Let’s see; last friday night i bought an eighth of shrooms that were described to me as, “fuckin flame”, the way they were described should have given it away. Before I get into the trip i just need to say that I am very experienced with psychedelics,(i have a 7 gram trip under my belt as well as a 7 hit acid trip) i thought i could handle it, but it turned out to be the most intense experience i have ever had. Now remember, fuckin flame.
The bag was mostly caps, and they were big caps, so I knew that this was going to be a visual trip. I was excited and ate the whole bag in just a few handfuls with some red kool-aid.
I could feel the effects immediately start to spin me around and blur my vision. For about two hours the effects were slowly creeping up on me, melting on me, and getting extremely visual.

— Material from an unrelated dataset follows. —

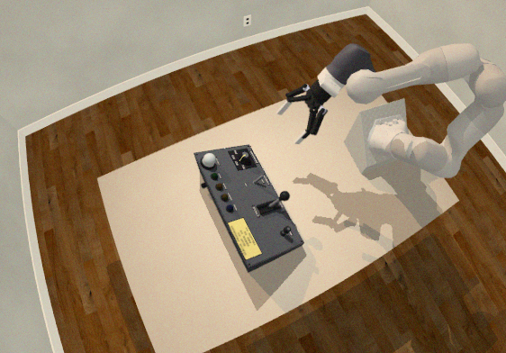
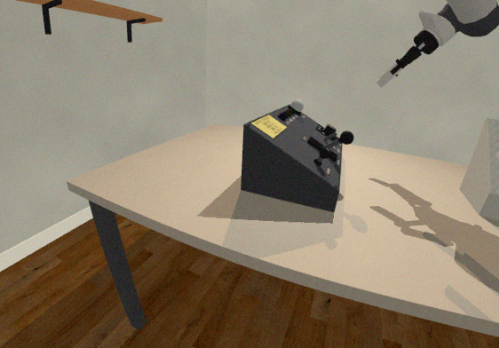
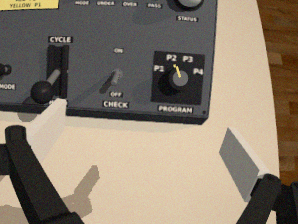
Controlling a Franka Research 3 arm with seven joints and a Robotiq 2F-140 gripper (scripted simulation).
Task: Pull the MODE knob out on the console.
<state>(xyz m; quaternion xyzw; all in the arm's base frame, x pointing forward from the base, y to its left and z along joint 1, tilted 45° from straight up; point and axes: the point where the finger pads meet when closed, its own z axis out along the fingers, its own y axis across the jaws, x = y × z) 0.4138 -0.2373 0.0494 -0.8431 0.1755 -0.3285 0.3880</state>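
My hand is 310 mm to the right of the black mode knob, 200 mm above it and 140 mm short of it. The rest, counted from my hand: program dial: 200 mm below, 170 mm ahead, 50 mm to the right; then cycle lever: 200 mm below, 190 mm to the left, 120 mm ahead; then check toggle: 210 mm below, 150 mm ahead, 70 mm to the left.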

After I smoked two really fat bowls with lots of keif, I was at my peak. My visuals were so intense that I didn’t know if my eyes were open or not (we were outside on a very dark night). It got crazy when I realized, because of my body high, that I was everything. Thats all I could think. I am everything… When touched my body visuals exploded out of my eyes into the physical world. “This is it”, I thought, “I’m dead”. That was it, emptiness, the elusive goal of my meditations over the last 8 months. My mind was working so fast that I could not see the beauty in front of my face. I figured out time and space, that we are all made of infinite universes inside an infinite universe. Then I got scared, being attached to this world made me feel pain and fear. My Mom will be so sad? What is going to happen to my body that is back there in the truck with two innocent people? Wait, i’m not dead! It’s the shrooms. But what if I do die because of the shrooms? So I had to leave and get home to my own bed so that i could write my final will and testament to everyone i loved, and then die. But since I had just experienced nirvana I was enlightened and I realized what death was and I was no longer afraid.
I am still not afraid.
I woke up the next morning and could not stop thinking about it. I did not feel bad (surprising!). And I was happy because I have been given the joy of life. A life that was in jeopardy the night before. And although it was the most terrifying experience of my life, it has given me new meaning. And the Buddhas outlook on life.
@rizzle, nice description! I pretty much had the same experience last time I had DMT in my system. I put too much in the bong, I realized that when I exhaled the smoke and immediately got pulled into another dimension. I had it all. Ego death, loss of feeling of time. It was the most beautiful and most horrifying experience ever since I thought I am lost in this world of ultimate consciousness (just call it like that) forever. One thing that kept me thinking for a while when I was “sober” again (which was objectively after 4 minutes and subjectively after 2 months): What the heck caused me to have such an hyper intense experience? Was it really just a system overload in my brain or did I really have access to some other world of reality (or whatever you may think of). As a neuroscientist I of course tend to the first one but…but…the latter one just makes so much more sense from the subjective experience point of view. what do you think?
@nobody,After that trip i would have to say that it is just chemicals, but in the words of Dumbledore, “of course its happening in your head.. why should that mean it isn’t real.” If anything those chemicals power whatever mystical wheels that power a collective conscience formed by the bond of all the atoms and subatomic particles found within everything. My headspace was full of atoms that night. I was thinking of everything infinite space and infinite big bangs within everything.
The trip felt very much like DMT
that surprisingly easy to read. that’s awesome man, I’m not as experienced with psychedelics but I’ve been meditating for over a year now, pretty much everyday.
I’ve had similar ego deaths / nirvana experiences, one induced by a fat blunt, and the other by some mushrooms in Amsterdam.
isn’t it crazy how for whatever reason it was THESE mushrooms THIS time, even thought you’ve take longer doses before and several times before.
yes, psychedelics may induced revelations but I don’t believe they are necessary for revelation. thoughts?
@lesterxp, What would you describe as nirvana? I definitely think many beings have experienced it, whether it be only for a little while. I (and apparently many other hethens) have experienced the state of complete bliss/oneness so i would have to disagree with that. Unless true nirvana is on a level that we dont even know about :p
Also i definitely agree you dont NEED psychadelics to experience such mysticalness (probably not a real word but it works lol) but i do believe they are here purposefully to help humanity experience/transform to higher consciousness.